═════ Records to use

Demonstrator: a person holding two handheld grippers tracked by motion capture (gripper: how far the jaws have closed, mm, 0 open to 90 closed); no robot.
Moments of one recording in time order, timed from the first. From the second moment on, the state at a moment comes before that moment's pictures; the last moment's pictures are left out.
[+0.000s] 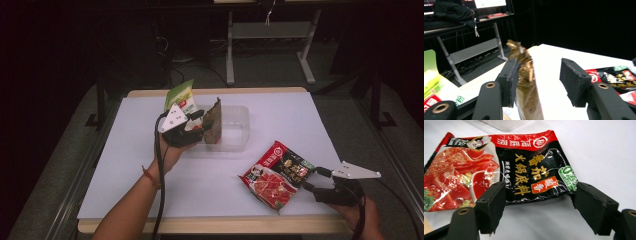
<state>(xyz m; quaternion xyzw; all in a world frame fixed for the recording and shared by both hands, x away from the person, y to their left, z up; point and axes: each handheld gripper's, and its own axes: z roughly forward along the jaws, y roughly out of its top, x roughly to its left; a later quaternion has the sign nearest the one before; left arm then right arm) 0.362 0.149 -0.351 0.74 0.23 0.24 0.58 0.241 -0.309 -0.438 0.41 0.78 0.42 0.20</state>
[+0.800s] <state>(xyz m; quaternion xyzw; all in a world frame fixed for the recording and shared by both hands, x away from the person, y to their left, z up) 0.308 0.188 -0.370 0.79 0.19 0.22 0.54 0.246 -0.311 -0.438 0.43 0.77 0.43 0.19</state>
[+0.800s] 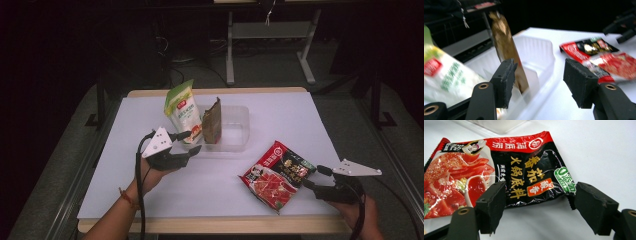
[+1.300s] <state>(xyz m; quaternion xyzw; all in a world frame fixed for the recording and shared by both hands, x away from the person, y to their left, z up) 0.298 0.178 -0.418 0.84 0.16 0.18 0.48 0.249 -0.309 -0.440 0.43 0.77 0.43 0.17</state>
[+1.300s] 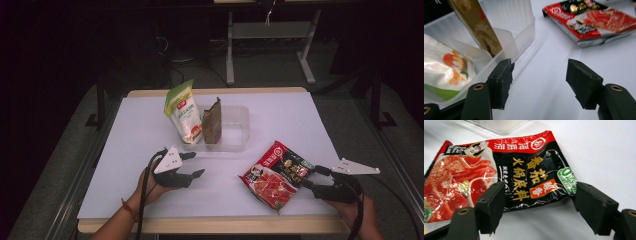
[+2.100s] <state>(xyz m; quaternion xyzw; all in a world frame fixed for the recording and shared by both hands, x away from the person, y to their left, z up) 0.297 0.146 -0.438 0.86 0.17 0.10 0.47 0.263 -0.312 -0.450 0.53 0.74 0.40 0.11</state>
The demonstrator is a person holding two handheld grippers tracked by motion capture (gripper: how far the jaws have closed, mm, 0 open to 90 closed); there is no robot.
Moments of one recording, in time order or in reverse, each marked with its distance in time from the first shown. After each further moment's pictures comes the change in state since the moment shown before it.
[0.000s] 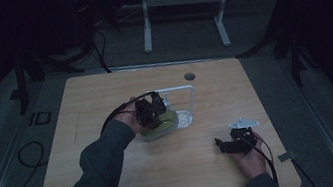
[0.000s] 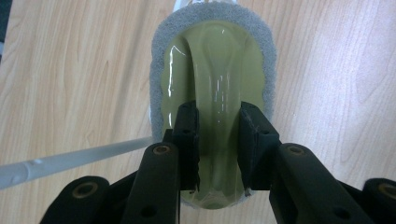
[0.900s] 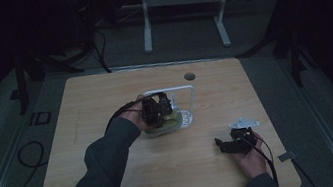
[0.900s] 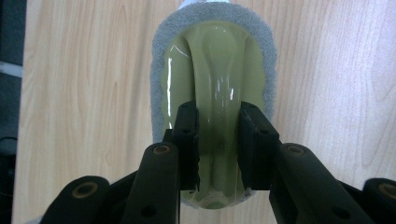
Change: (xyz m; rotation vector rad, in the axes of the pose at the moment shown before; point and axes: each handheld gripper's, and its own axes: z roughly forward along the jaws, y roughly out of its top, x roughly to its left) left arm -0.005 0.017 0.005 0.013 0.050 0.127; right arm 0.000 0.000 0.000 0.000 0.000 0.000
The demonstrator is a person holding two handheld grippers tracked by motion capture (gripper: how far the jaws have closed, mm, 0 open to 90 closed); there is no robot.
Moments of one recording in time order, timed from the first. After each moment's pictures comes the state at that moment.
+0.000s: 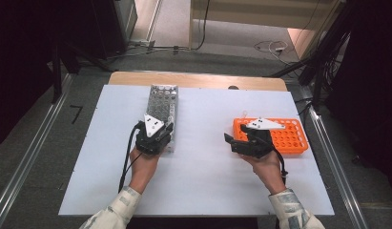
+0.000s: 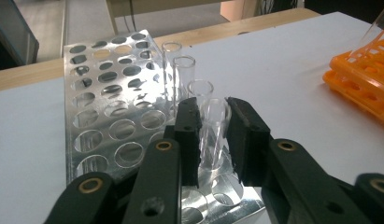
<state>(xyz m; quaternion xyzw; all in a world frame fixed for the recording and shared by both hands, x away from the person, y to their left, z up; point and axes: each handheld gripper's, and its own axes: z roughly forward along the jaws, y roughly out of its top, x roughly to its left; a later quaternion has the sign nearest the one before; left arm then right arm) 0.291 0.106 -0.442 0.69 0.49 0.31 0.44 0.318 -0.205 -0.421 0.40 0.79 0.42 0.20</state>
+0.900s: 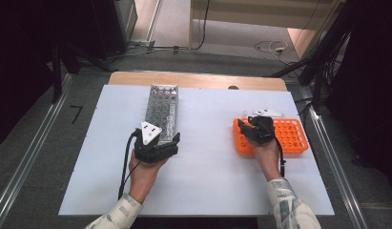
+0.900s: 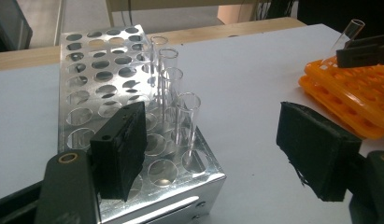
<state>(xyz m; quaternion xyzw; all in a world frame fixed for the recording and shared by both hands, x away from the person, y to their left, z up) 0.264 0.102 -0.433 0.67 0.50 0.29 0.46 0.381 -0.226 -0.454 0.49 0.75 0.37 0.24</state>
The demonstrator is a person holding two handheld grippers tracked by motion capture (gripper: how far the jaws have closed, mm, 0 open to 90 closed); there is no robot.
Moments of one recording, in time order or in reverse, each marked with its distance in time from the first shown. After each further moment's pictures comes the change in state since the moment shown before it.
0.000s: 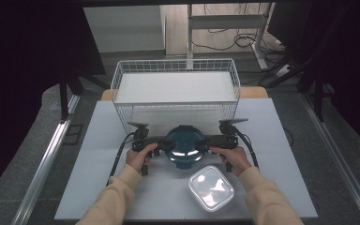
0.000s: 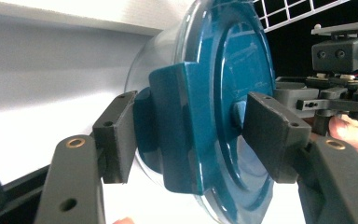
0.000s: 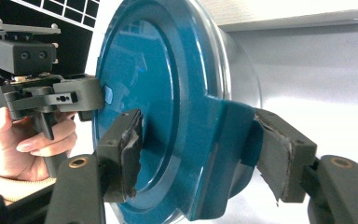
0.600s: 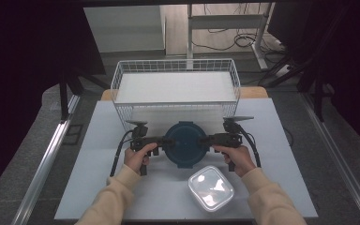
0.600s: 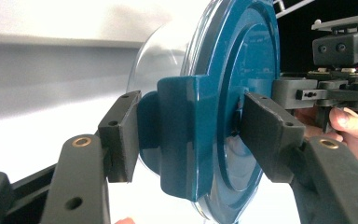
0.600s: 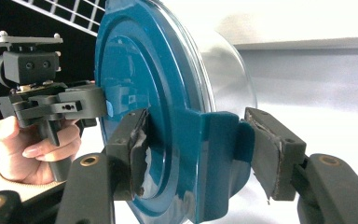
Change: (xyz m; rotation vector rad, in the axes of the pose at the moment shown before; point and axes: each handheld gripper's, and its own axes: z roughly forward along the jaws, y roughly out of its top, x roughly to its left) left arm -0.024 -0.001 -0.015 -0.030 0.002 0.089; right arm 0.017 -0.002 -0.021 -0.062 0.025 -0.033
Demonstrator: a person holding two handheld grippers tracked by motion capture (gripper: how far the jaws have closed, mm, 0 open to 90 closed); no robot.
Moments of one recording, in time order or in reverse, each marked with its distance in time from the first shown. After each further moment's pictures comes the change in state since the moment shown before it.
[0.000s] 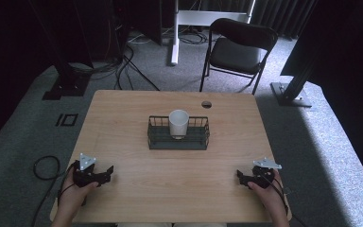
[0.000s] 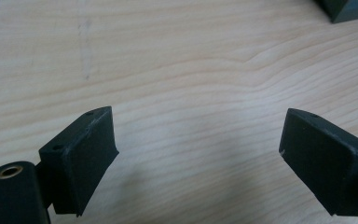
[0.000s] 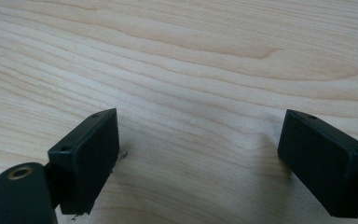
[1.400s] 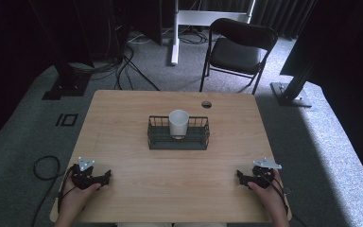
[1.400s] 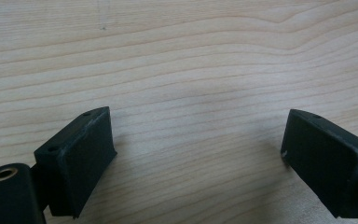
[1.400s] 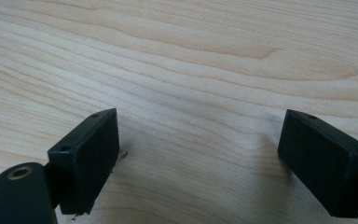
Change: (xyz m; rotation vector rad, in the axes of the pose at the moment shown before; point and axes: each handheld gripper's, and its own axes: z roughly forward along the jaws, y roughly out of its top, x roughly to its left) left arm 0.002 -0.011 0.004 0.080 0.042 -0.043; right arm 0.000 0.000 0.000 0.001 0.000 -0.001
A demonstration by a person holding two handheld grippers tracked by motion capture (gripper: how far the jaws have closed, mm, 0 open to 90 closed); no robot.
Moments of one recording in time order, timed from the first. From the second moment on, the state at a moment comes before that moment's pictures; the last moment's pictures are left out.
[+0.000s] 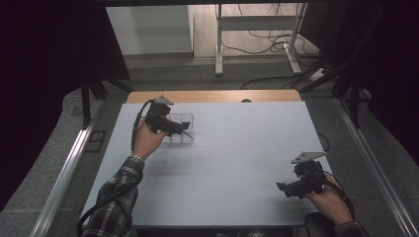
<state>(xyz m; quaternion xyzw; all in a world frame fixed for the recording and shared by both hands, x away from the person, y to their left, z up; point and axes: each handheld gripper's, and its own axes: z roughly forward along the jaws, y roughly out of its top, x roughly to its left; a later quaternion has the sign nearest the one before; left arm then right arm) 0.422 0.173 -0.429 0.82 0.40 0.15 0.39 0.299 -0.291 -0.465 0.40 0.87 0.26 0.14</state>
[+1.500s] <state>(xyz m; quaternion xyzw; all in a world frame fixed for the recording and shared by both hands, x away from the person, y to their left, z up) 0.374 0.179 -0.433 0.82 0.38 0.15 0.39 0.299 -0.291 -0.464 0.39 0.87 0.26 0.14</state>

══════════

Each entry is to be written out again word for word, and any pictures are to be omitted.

● Problem solution
Demonstrator: a person holding two handheld grippers tracked by motion capture (gripper: how far the jaws have closed, mm, 0 open to 90 closed); no robot.
Moments of one recording in time order, timed from the first. From the second moment on, the state at a moment comes before that moment's pictures; the last moment's pictures are left out.
[+0.000s] 
<state>(xyz m; quaternion xyzw; all in a world frame fixed for the recording and shared by both hands, x away from the person, y to their left, z up; point and axes: each handheld gripper's, and its own axes: z roughly forward along the jaws, y roughly out of its top, x roughly to its left; a later quaternion has the sign nearest the one before; left arm then right arm) 0.362 0.149 -0.351 0.74 0.23 0.24 0.58 0.241 -0.309 -0.438 0.41 0.78 0.42 0.20</state>
[+0.800s] <state>(xyz m; quaternion xyzw; all in a world frame fixed for the recording and shared by both hands, x away from the person, y to their left, z up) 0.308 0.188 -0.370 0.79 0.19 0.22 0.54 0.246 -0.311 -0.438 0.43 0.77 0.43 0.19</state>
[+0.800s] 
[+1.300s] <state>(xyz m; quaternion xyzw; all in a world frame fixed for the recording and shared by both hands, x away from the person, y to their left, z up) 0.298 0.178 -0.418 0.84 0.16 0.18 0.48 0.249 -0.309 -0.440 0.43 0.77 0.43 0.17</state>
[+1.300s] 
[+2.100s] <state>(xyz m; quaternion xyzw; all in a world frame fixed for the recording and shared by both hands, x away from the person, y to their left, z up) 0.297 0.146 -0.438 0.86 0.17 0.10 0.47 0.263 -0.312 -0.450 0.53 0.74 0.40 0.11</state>
The demonstrator is a person holding two handheld grippers tracked by motion capture (gripper: how far the jaws have closed, mm, 0 open to 90 closed); there is no robot.
Moments of one recording, in time order or in reverse, each marked with its distance in time from the first shown. After each further moment's pictures comes the change in state since the moment shown before it.
[0.000s] 
[0.000s] 
[0.900s] 
[0.900s] 
Change: (xyz m; rotation vector rad, in the axes of the pose at the moment shown before; point and axes: each handheld gripper's, and its own axes: z roughly forward along the jaws, y roughly out of its top, x roughly to its left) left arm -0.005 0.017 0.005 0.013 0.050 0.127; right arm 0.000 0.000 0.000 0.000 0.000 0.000
The demonstrator is a person holding two handheld grippers tracked by motion capture (gripper: how far the jaws have closed, mm, 0 open to 90 closed); there is no robot.
Moments of one recording in time order, timed from the first. After each moment's pictures comes the state at that moment.
+0.000s: 
+0.000s: 
<state>(xyz m; quaternion xyzw; all in a world frame fixed for the recording and shared by both hands, x away from the person, y to their left, z up; point and axes: each handheld gripper's, and its own axes: z roughly forward along the jaws, y roughly out of its top, x roughly to its left; a later quaternion has the sign nearest the one before; left arm then right arm) 0.291 0.106 -0.442 0.69 0.49 0.31 0.44 0.318 -0.205 -0.421 0.40 0.79 0.42 0.20</state>
+0.900s: 
+0.900s: 
<state>(xyz m; quaternion xyzw; all in a world frame fixed for the recording and shared by both hands, x away from the person, y to their left, z up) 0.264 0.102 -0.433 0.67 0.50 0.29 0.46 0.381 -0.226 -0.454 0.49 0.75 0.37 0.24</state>
The demonstrator is a person holding two handheld grippers tracked by motion capture (gripper: how far the jaws have closed, mm, 0 open to 90 closed); there is no robot.
Moments of one recording, in time order or in reverse, each marked with its distance in time from the first shown. After each further moment's pictures comes the change in state since the moment shown before it.
0.000s: 
0.000s: 
0.000s: 
0.600s: 
0.600s: 
0.600s: 
Change: (xyz m; rotation vector rad, in the axes of the pose at the moment shown before; point and axes: each handheld gripper's, and its own axes: z roughly forward along the jaws, y roughly out of its top, x roughly to its left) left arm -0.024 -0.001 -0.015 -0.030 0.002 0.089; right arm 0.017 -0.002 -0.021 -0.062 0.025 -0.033
Demonstrator: a person holding two handheld grippers tracked by motion capture (gripper: how far the jaws have closed, mm, 0 open to 90 closed); no robot.
Moments of one recording, in time order or in reverse, each marked with its distance in time from the first shown. After each further moment's pictures comes the change in state since the moment shown before it.
[0.000s] 
[0.000s] 
[0.000s] 
[1.400s] 
[1.400s] 
[1.400s] 
Change: (xyz m; rotation vector rad, in the axes of the pose at the moment shown before; point and axes: each handheld gripper's, and its own axes: z roughly forward along the jaws, y roughly out of its top, x roughly to its left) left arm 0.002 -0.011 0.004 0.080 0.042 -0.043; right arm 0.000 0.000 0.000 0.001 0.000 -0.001
A demonstration by a person holding two handheld grippers tracked by motion capture (gripper: how far the jaws have closed, mm, 0 open to 90 closed); no robot.
Moments of one recording in time order, timed from the first. From the second moment on, the state at a moment comes before that moment's pictures; the last moment's pictures are left out.
[+0.000s] 
<state>(xyz m; quaternion xyzw; all in a world frame fixed for the recording and shared by both hands, x away from the person, y to their left, z up; point and axes: each handheld gripper's, and its own axes: z roughly forward along the jaws, y roughly out of its top, x roughly to its left; a later quaternion has the sign nearest the one before; left arm then right arm) 0.422 0.173 -0.429 0.82 0.40 0.15 0.39 0.299 -0.291 -0.465 0.40 0.87 0.26 0.14</state>
[+1.500s] <state>(xyz m; quaternion xyzw; all in a world frame fixed for the recording and shared by both hands, x away from the person, y to their left, z up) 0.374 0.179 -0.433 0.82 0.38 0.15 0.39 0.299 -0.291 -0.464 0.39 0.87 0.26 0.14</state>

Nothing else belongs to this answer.